Number of classes: 6
Classes: ['A1' 'A2' 'B1' 'B2' 'C1' 'C2']


In [6]:
# создаем словарь
def build_vocab(texts, max_vocab_size=20000):
    counter = Counter()
    for text in texts:
        tokens = text.split()
        counter.update(tokens)

    vocab = {'<PAD>': 0, '<UNK>': 1}
    for idx, (word, count) in enumerate(counter.most_common(max_vocab_size - 2)):
        vocab[word] = idx + 2

    return vocab

In [7]:
vocab = build_vocab(train['text'], max_vocab_size=40000)
vocab_size = len(vocab)
print(f"Vocabulary size: {vocab_size}")

Vocabulary size: 40000


In [8]:
# dataset класс
class TextDataset(Dataset):
    def __init__(self, df, vocab, max_length=256):
        self.df = df
        self.vocab = vocab
        self.max_length = max_length

    def __len__(self):
        return len(self.df)

    def __getitem__(self, idx):
        text = self.df.iloc[idx]['text']
        label = self.df.iloc[idx]['label']

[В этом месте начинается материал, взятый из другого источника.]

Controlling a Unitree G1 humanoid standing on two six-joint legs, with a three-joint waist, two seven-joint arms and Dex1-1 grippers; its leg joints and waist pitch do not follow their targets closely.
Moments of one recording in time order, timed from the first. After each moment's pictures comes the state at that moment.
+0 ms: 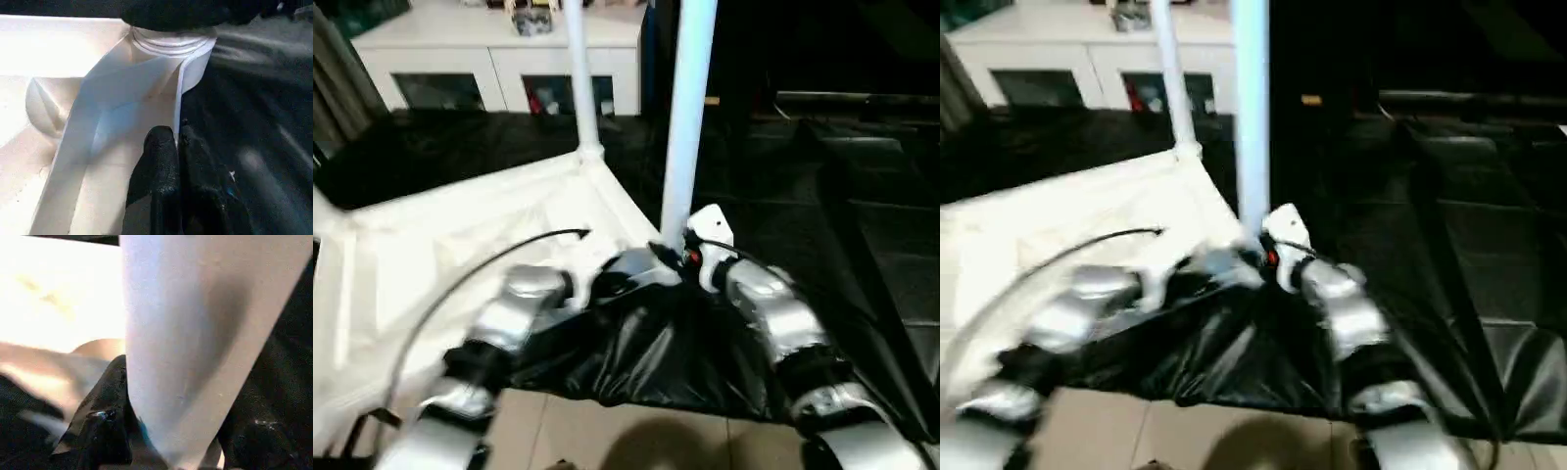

        # токенизация и преобразование в индексы
        tokens = text.split()[:self.max_length]
        indices = [self.vocab.get(token, self.vocab['<UNK>']) for token in tokens]

        # паддинг
        if len(indices) < self.max_length:
            indices = indices + [self.vocab['<PAD>']] * (self.max_length - len(indices))
        else:
            indices = indices[:self.max_length]

        return {
            'text': torch.tensor(indices, dtype=torch.long),
            'label': torch.tensor(label, dtype=torch.long)
        }

In [9]:
# создаем даталоадеры
max_length = 256
batch_size = 32

train_dataset = TextDataset(train, vocab, max_length)
val_dataset = TextDataset(val, vocab, max_length)
test_dataset = TextDataset(test, vocab, max_length)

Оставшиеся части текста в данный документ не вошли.